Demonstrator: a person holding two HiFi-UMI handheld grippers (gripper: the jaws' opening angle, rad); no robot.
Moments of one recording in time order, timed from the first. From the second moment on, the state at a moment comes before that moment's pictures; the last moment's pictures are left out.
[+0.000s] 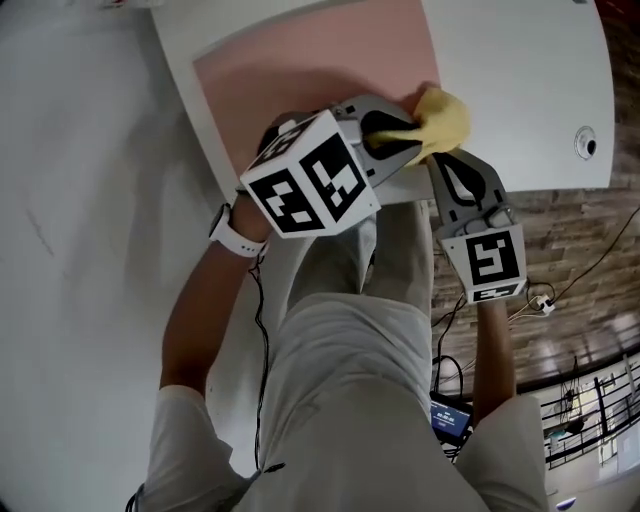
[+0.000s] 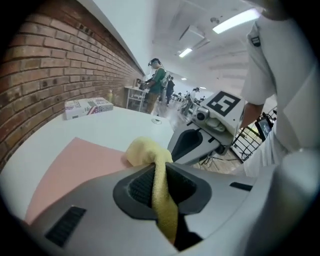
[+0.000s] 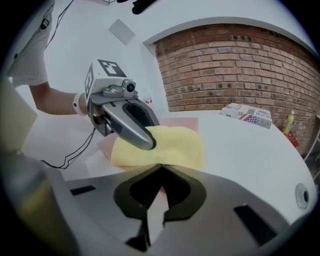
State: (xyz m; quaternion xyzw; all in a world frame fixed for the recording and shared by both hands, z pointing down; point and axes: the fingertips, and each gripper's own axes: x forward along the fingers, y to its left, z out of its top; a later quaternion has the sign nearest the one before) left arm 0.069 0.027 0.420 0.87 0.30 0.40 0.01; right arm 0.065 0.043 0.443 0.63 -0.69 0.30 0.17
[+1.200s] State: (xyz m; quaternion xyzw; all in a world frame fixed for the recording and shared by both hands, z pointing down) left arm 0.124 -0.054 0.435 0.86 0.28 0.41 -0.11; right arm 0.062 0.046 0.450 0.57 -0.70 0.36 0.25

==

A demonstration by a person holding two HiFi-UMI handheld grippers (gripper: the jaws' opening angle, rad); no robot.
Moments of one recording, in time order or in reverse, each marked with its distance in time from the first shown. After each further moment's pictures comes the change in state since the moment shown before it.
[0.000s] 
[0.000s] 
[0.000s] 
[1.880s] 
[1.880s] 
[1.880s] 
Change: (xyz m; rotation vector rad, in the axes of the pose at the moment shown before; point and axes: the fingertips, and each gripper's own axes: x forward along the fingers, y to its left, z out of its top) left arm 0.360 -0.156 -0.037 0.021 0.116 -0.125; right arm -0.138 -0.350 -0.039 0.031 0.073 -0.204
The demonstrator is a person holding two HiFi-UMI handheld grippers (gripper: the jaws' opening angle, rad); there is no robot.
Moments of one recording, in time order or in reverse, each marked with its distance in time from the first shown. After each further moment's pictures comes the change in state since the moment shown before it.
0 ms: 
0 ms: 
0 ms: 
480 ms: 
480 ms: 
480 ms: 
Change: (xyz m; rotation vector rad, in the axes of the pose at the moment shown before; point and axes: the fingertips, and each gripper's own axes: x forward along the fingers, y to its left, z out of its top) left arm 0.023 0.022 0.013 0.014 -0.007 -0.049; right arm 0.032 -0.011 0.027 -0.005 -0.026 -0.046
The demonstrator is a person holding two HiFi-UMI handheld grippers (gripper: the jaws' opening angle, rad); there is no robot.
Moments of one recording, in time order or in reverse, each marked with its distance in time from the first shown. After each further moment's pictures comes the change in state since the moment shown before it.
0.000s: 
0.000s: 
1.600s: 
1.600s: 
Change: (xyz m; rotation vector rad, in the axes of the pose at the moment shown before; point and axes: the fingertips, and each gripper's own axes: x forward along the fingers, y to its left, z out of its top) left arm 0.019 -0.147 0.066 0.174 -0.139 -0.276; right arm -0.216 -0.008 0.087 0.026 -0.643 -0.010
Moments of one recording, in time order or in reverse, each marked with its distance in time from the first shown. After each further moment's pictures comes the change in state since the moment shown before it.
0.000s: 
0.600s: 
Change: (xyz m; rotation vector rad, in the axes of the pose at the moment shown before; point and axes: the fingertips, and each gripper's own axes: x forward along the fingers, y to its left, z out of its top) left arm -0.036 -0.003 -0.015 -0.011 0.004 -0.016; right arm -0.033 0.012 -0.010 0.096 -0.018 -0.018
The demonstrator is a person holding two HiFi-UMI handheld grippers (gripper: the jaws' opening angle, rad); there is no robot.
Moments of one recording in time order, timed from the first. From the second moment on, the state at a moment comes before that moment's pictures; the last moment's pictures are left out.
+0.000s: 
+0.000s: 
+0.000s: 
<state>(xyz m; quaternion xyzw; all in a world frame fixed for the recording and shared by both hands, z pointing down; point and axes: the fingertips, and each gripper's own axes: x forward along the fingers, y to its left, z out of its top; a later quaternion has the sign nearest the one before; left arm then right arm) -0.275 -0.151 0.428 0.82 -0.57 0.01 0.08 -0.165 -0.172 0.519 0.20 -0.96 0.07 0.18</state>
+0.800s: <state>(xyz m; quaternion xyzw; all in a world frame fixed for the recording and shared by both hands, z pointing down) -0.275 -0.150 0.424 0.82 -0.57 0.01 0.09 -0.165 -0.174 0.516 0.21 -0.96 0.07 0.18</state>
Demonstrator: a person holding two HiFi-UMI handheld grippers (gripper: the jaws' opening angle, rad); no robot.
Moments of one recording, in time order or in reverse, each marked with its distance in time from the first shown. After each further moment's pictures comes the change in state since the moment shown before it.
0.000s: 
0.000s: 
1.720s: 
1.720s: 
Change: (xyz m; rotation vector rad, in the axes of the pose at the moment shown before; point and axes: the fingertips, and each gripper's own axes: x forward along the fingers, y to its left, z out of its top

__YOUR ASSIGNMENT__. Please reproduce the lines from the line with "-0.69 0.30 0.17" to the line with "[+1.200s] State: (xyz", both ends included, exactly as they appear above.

__ANSWER__.
State: (xyz m; quaternion xyzw; all in a world frame fixed for the recording and shared by both hands, z pointing down; point and axes: the fingertips, and each gripper's own axes: x forward along the fingers, y to its left, z out of its top; a later quaternion has the sign nearest the one before) left arm 0.069 0.027 0.420 0.87 0.30 0.40 0.01; right arm 0.065 0.043 0.443 0.63 -0.69 0.30 0.17
[+1.200s] State: (xyz m; quaternion xyzw; all in a world frame fixed for the recording and shared by both hands, z pointing down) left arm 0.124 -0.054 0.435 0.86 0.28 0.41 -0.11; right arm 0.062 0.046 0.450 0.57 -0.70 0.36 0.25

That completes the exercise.